Required work> Every line from the one containing "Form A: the" through the last line below should be reproduced exactly; please include nothing else.

Exercise data>
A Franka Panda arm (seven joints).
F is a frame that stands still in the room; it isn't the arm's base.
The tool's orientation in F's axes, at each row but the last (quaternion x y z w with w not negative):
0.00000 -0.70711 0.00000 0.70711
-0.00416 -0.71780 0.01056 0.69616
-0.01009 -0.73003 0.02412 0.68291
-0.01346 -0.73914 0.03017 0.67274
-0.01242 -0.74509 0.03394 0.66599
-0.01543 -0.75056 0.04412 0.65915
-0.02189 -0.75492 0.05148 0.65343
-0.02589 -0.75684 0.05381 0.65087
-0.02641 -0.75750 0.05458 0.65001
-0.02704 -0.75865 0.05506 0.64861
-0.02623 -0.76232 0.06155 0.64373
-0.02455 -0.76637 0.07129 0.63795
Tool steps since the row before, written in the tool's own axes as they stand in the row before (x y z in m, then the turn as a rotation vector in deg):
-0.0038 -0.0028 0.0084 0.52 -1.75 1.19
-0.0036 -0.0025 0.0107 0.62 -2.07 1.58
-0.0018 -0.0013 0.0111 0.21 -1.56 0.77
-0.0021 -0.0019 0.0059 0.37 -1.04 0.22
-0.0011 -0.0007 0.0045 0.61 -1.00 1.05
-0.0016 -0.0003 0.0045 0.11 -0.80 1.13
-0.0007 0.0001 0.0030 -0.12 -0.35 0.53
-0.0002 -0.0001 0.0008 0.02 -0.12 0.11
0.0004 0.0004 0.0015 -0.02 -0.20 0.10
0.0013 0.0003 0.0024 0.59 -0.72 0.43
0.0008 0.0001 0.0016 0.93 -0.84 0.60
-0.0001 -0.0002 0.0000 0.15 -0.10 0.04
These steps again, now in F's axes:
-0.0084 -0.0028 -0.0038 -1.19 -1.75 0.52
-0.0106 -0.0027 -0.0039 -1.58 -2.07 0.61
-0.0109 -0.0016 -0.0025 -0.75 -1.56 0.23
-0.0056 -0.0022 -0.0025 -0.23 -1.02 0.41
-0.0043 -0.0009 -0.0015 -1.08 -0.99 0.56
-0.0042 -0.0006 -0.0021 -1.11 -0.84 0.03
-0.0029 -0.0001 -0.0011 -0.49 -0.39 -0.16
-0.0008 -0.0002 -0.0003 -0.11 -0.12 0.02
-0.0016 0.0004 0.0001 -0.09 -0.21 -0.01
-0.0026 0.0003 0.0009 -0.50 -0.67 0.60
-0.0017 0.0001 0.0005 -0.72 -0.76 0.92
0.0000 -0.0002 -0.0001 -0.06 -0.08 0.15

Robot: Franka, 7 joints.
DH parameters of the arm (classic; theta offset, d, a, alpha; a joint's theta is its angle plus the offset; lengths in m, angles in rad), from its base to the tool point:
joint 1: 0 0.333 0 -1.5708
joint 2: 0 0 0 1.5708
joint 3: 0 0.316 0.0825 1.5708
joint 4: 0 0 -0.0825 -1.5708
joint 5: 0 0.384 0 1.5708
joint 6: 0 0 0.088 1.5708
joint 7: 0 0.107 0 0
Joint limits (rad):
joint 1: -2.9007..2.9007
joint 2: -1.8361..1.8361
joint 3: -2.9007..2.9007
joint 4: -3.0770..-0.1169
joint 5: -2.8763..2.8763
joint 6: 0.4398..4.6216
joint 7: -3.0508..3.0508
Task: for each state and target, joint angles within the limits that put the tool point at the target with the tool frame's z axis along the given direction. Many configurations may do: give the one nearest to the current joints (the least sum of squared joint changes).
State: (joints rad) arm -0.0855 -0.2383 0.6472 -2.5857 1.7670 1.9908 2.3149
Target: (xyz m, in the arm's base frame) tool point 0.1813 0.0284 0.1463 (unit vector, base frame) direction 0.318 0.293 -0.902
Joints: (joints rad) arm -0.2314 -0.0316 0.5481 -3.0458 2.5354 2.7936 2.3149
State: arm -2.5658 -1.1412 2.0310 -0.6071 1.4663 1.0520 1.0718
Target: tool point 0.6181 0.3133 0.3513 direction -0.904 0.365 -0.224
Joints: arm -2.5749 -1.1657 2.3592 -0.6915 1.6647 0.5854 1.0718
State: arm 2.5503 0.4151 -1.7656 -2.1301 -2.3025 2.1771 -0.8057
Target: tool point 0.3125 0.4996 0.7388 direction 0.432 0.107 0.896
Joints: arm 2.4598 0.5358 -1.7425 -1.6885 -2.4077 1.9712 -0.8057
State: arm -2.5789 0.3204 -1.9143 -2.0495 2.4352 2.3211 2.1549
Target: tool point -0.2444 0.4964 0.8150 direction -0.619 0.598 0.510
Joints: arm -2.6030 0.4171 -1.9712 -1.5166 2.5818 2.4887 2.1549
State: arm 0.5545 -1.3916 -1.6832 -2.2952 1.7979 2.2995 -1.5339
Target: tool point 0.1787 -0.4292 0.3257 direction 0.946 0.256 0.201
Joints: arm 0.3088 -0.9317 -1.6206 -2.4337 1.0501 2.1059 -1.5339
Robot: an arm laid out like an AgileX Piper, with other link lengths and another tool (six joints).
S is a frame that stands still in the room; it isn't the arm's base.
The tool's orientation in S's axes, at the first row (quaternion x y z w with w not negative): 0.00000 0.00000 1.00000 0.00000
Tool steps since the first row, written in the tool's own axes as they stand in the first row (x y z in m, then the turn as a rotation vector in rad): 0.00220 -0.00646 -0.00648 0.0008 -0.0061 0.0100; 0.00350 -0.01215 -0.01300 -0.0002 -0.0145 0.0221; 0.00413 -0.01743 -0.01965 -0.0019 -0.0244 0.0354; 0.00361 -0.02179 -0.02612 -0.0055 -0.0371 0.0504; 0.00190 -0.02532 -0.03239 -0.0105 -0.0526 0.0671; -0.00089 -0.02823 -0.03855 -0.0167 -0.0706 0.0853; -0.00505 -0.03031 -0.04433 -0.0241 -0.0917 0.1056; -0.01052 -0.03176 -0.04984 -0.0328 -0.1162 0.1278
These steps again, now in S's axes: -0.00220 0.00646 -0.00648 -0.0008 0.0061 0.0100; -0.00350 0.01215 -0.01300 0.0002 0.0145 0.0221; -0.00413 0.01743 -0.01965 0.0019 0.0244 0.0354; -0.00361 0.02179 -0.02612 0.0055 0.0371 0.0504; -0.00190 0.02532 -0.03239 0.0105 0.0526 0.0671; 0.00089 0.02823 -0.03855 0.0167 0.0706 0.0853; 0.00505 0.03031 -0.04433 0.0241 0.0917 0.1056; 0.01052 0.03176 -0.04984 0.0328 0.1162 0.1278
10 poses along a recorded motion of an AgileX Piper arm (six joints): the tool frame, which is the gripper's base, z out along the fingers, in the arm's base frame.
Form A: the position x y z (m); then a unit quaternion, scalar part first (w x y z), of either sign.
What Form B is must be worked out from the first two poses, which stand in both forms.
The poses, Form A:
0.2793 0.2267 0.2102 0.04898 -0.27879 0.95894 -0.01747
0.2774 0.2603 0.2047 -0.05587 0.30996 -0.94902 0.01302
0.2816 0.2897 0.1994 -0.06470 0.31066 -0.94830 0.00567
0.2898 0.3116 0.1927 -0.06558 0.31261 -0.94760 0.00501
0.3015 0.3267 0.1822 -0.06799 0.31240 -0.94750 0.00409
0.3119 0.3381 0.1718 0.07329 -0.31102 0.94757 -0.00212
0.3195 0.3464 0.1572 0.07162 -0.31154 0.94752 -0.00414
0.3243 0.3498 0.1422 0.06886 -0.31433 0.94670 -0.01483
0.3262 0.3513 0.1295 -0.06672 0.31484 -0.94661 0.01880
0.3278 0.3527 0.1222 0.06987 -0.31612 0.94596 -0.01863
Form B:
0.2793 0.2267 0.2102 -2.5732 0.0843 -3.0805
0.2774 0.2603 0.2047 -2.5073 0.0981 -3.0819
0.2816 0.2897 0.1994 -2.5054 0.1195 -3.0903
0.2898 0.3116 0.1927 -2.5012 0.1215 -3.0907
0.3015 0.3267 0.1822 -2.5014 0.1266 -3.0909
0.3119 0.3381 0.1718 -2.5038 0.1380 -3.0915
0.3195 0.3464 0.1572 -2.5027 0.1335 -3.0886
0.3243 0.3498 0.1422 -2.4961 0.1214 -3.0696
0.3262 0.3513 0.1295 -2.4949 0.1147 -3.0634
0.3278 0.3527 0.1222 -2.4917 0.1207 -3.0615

Answer to this exercise>
Form A: the position x y z (m); then a unit quaternion, scalar part first (w x y z), of either sign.
What Form B is must be worked out from the first two poses, which stand in both forms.
The poses, Form A:
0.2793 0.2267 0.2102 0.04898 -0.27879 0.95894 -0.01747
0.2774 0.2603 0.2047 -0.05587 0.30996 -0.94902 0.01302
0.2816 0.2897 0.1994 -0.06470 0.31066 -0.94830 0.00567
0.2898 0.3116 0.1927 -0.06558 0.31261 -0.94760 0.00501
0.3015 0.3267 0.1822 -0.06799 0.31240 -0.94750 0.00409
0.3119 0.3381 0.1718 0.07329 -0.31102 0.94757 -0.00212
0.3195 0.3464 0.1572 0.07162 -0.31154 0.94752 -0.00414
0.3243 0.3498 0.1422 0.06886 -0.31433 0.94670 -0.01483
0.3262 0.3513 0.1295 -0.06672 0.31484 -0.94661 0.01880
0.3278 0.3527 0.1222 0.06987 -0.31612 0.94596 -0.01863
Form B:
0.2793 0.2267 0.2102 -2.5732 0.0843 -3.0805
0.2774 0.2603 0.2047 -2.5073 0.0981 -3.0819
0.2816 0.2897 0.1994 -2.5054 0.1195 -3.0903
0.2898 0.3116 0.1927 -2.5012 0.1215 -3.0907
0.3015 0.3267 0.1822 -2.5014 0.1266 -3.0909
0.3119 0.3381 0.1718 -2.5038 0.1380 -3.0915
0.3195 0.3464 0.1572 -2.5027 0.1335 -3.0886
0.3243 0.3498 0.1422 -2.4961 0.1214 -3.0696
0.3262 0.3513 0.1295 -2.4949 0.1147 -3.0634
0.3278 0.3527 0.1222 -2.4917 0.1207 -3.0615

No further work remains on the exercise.